* PROBLEM DESCRIPTION *
Tally the lines of the listing that contain the word "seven", then give the total and nothing else.

START DATA

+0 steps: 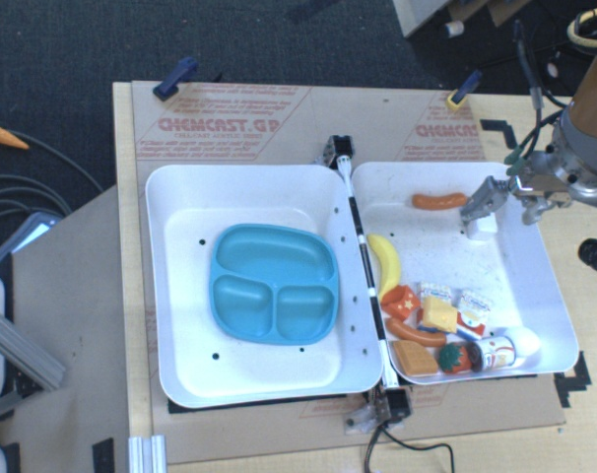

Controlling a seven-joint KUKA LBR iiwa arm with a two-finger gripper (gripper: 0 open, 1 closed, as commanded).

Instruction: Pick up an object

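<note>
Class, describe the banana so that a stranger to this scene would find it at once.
Start at the right-hand shallow white bin. Along its left wall, beside the divider, lies a curved yellow plastic banana. Unlike the heaped toy food below it, it lies apart, plain yellow.

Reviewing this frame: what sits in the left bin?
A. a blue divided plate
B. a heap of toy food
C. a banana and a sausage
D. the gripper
A: the blue divided plate lies alone in the left bin, while the banana, the sausage and the gripper are over in the right bin.
</note>
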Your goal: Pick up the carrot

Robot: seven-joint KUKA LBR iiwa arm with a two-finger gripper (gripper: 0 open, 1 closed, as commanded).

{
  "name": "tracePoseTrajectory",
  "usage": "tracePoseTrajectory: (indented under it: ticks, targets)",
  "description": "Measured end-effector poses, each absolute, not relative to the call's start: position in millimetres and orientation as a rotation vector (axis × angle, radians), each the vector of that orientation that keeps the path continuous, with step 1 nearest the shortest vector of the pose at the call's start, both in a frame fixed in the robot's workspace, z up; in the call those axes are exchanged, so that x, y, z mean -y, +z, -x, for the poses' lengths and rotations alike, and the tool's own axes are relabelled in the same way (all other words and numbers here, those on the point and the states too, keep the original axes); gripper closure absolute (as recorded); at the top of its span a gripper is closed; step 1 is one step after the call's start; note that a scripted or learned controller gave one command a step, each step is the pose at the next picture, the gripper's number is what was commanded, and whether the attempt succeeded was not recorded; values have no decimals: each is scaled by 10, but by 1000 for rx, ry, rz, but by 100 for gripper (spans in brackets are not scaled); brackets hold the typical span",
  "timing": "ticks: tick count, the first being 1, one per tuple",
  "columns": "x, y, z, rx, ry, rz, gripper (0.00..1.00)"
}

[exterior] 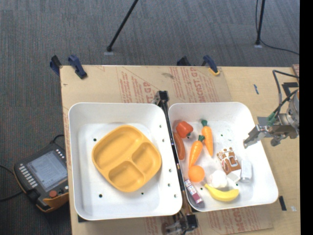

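Two orange carrots with green tops lie in the right bin (244,112). One carrot (208,137) lies near the bin's middle. The other carrot (195,152) lies just left of it, slanted, with its tip by an orange ball (196,173). My gripper (264,139) hangs over the bin's right rim, well to the right of both carrots. It is open, and nothing sits between its fingers.
The right bin also holds a red pepper (184,129), a sausage (179,148), a brown carton (229,161), a white packet (246,171), a banana (222,194) and a purple bar (193,191). A yellow divided plate (127,158) lies in the left bin (80,131).
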State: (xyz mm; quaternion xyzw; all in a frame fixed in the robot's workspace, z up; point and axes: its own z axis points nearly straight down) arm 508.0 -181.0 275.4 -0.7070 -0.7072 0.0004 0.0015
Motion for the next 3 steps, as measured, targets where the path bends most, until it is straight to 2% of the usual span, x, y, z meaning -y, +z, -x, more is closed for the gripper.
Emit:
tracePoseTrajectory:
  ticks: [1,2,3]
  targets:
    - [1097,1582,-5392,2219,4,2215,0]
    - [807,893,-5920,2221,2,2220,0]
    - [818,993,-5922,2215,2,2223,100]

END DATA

* REPLY *
2